(RECORDS TO USE Opens)
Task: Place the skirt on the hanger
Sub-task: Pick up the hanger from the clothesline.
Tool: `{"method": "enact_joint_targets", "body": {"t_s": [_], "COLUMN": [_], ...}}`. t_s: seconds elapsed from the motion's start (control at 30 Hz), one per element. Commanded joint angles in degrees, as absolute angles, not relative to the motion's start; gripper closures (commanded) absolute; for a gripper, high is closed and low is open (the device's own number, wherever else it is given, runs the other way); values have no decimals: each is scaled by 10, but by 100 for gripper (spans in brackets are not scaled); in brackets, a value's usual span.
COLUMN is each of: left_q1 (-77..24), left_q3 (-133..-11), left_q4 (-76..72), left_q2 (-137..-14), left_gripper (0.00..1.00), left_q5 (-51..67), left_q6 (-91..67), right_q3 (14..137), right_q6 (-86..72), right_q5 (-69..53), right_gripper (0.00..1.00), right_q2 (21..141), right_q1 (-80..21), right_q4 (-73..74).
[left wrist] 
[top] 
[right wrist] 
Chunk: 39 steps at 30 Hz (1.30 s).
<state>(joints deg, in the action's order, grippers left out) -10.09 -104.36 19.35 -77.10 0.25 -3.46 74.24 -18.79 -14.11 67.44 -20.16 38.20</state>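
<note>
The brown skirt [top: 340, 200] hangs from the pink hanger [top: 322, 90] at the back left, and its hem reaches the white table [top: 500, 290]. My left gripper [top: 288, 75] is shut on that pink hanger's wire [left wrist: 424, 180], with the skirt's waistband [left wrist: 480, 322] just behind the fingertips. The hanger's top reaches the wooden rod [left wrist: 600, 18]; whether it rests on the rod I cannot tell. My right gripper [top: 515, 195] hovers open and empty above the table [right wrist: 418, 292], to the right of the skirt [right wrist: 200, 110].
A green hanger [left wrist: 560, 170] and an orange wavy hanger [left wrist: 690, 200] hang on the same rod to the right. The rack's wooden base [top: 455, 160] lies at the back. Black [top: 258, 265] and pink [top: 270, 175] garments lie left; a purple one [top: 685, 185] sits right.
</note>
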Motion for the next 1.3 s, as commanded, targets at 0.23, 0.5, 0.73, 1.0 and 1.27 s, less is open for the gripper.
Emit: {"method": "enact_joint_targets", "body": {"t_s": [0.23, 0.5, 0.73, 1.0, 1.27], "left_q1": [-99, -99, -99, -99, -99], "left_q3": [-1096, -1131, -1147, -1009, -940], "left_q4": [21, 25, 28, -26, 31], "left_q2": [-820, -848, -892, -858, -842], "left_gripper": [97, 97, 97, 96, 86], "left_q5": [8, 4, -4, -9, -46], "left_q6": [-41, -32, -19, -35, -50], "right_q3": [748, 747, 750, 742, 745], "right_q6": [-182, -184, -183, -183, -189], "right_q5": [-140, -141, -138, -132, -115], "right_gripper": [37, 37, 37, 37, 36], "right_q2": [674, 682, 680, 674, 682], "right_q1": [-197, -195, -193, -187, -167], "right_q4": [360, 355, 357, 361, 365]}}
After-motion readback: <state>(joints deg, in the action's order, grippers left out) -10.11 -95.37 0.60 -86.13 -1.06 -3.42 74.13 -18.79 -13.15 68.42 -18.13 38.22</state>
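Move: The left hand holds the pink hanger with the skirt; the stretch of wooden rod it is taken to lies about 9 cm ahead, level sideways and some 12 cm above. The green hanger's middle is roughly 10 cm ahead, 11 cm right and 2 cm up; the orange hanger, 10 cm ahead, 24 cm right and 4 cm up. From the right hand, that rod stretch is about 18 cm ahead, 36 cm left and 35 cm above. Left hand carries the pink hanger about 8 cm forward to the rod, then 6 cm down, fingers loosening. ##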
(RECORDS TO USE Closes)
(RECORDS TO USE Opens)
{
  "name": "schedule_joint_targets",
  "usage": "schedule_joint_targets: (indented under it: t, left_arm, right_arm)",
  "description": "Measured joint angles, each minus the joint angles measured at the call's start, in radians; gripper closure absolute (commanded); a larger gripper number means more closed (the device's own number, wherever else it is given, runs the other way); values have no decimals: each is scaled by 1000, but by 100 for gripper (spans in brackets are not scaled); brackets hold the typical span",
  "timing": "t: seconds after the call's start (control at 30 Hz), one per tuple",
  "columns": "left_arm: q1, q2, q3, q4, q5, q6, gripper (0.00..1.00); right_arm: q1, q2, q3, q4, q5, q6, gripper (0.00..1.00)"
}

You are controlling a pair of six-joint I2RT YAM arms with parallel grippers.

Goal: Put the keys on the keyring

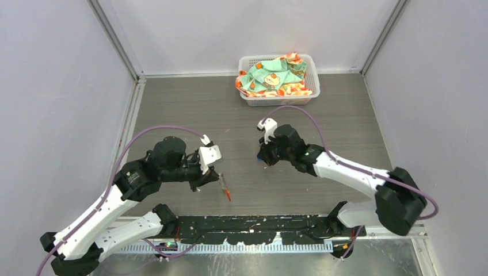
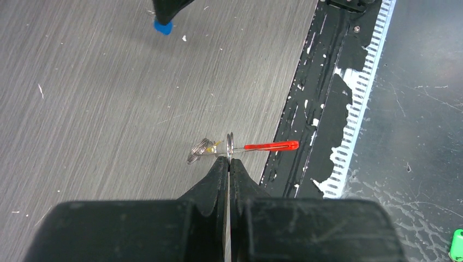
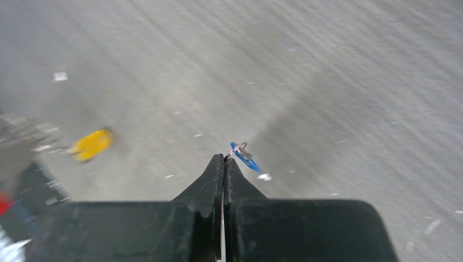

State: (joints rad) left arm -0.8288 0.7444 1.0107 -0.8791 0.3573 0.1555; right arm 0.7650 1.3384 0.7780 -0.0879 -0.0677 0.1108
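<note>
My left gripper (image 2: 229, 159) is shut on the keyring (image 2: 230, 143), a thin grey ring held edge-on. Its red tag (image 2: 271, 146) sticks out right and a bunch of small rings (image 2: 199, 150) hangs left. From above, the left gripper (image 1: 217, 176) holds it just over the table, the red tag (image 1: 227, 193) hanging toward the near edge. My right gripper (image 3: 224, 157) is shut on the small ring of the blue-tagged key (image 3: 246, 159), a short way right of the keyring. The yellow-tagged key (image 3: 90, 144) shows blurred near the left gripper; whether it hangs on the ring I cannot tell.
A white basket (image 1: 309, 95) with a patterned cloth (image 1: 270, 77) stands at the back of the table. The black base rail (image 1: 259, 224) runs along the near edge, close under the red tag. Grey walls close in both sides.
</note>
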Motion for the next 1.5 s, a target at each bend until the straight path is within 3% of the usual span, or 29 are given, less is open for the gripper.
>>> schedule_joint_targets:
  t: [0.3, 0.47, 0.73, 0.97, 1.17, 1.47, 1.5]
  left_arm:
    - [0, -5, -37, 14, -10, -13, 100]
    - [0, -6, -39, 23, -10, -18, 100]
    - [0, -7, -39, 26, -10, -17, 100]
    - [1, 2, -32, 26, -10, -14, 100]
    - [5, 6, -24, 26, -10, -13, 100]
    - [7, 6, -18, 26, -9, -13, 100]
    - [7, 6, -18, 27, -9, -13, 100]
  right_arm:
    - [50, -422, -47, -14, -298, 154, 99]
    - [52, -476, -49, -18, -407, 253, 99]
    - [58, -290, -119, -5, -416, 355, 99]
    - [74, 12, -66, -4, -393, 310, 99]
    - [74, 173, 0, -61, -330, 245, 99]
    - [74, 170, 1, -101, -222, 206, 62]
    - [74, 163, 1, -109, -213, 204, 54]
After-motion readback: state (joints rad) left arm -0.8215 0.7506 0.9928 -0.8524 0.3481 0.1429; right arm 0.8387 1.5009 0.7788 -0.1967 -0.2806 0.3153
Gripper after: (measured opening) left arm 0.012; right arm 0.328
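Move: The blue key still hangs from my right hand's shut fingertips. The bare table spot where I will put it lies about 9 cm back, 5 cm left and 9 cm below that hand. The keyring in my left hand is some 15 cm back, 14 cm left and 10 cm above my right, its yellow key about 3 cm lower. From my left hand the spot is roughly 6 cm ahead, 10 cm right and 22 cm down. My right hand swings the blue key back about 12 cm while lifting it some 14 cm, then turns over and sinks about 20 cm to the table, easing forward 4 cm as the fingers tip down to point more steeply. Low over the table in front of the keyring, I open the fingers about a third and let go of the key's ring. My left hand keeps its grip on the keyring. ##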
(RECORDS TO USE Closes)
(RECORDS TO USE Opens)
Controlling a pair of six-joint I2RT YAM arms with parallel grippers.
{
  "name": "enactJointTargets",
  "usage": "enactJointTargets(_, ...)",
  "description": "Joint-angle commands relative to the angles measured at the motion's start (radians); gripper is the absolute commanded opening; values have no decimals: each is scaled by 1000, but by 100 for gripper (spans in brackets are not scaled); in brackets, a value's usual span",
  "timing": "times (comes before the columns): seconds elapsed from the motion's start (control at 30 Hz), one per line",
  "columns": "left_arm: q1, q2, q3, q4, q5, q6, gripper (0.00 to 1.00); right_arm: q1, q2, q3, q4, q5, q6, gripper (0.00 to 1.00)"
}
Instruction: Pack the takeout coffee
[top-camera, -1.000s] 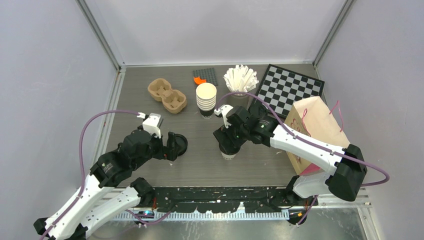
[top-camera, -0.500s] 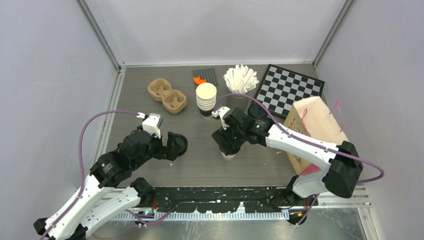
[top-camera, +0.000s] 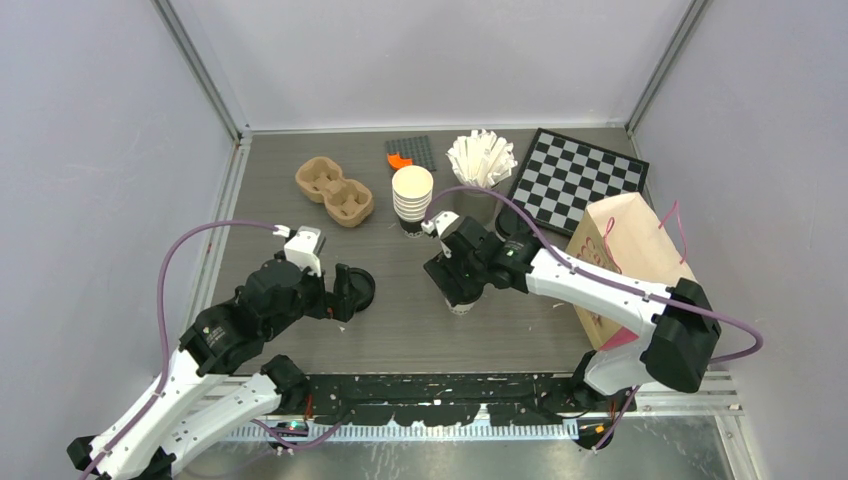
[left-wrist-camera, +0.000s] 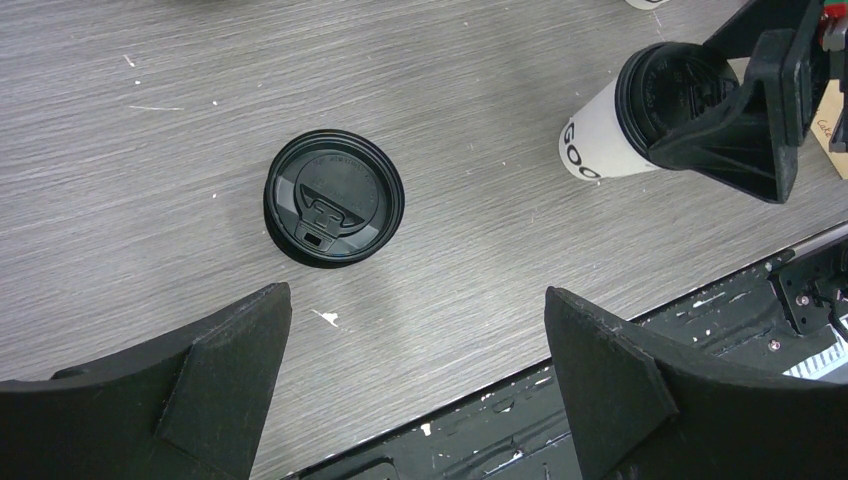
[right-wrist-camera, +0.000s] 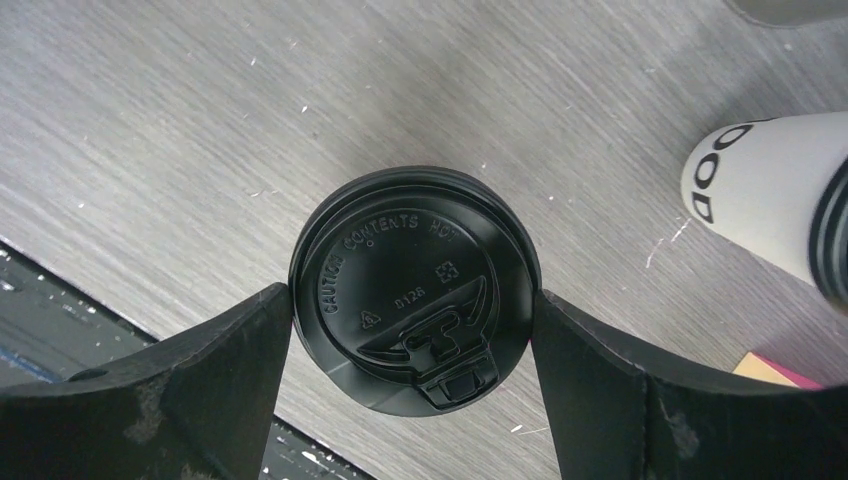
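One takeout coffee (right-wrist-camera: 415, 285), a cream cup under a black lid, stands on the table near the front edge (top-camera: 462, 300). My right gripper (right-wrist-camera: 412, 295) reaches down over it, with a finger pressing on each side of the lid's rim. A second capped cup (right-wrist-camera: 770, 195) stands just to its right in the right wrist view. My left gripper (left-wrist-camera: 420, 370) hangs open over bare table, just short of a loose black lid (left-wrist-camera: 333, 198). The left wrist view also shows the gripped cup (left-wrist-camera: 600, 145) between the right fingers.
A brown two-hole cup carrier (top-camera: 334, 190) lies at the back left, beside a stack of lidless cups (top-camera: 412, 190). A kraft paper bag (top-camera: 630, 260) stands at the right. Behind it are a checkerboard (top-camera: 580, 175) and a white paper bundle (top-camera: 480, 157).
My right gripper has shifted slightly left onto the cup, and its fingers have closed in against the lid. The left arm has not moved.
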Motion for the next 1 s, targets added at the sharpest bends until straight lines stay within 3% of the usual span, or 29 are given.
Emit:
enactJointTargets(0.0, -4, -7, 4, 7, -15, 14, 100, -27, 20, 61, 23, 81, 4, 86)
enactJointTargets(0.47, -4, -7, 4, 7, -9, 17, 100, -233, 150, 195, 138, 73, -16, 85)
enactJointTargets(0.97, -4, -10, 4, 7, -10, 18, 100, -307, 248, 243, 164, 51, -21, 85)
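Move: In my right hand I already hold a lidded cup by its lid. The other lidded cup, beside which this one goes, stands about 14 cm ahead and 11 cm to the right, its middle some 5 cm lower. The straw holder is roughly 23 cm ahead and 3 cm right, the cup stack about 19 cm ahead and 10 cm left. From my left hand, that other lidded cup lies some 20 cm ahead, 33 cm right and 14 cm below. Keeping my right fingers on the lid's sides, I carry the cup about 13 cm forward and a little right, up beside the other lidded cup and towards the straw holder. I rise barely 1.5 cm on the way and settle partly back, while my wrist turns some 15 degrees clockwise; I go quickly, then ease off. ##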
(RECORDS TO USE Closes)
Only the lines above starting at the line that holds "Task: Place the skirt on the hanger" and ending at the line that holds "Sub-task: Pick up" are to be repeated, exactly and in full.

SOLUTION →
Task: Place the skirt on the hanger
Sub-task: Pick up the hanger from the clothesline.

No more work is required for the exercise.